While you copy the lines below, skip the pictures and keep the rest exact.

■ **Source data**:
※ ※ ※

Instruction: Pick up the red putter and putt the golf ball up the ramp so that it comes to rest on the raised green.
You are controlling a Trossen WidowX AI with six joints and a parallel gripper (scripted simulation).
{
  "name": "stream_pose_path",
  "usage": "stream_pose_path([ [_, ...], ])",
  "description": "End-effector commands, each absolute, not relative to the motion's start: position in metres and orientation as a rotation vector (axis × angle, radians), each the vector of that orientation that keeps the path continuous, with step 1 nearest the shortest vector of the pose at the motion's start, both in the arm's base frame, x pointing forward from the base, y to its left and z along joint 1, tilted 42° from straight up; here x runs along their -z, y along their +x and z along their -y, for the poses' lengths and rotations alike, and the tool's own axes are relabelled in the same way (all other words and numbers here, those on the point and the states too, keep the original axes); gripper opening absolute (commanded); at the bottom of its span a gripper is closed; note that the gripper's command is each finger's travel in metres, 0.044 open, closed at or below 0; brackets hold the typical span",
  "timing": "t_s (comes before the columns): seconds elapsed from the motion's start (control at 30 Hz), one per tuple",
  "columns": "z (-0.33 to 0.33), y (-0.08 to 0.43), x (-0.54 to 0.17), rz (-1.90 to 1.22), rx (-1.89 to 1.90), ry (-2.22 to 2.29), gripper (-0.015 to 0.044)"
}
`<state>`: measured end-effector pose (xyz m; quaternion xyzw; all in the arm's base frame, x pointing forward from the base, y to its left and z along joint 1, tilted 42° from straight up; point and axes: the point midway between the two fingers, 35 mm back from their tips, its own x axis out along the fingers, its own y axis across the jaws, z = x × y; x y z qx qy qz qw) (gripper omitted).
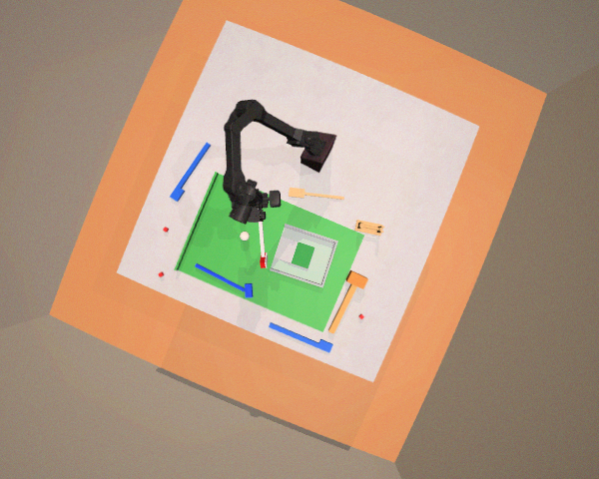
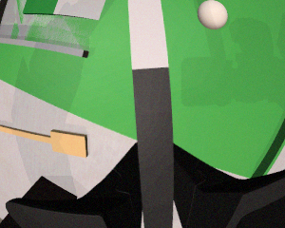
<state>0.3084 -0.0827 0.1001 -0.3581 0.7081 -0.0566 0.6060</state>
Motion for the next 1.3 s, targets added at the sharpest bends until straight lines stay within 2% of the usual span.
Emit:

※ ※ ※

■ **Answer box**:
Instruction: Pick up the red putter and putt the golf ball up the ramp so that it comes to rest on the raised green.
You are controlling a Trossen WidowX AI with six joints and a parallel gripper (scripted simulation).
{
  "name": "stream_pose_path",
  "usage": "stream_pose_path([ [_, ...], ])",
  "description": "End-effector commands, each absolute, not relative to the motion's start: position in metres and orientation as a rotation vector (axis × angle, radians), each the vector of that orientation that keeps the path continuous, with step 1 nearest the shortest vector of the pose at the motion's start, both in the arm's base frame, x pointing forward from the base, y to its left and z along joint 1, tilted 42° from straight up; here x runs along their -z, y along their +x and z along their -y, for the poses' lengths and rotations alike, and the tool's own axes are relabelled in the same way (all other words and numbers here, those on the point and the states too, keep the original axes); gripper opening absolute (commanded); at the bottom of its span a gripper is closed; note that the gripper's command is each finger's travel in metres, 0.044 open, closed at or below 0; brackets hold the typical span",
  "timing": "t_s (comes before the columns): seconds elapsed from the motion's start (control at 30 Hz), one per tuple",
  "columns": "z (-0.33 to 0.33), y (-0.08 to 0.43), x (-0.54 to 0.17), rz (-1.90 to 1.22), rx (-1.89 to 1.90), ry (-2.22 to 2.29), gripper (-0.015 to 0.044)"
}
`<state>`: measured end-effector pose (xyz m; quaternion xyzw; all in the arm's base frame, x pointing forward from the base, y to its left and z along joint 1, tilted 42° from straight up; point and axes: the point midway between the two fingers, 35 mm back from their tips, its own x axis out along the fingers, its own y axis across the jaws, z = x × y; x y z qx qy qz qw) (gripper omitted).
<state>0.3084 -0.0827 0.1001 -0.3581 0.7081 -0.0566 0.6060</state>
Motion for the next 1.3 s, targets added at the sharpest bends until straight lines stay within 2% of the usual span.
Emit:

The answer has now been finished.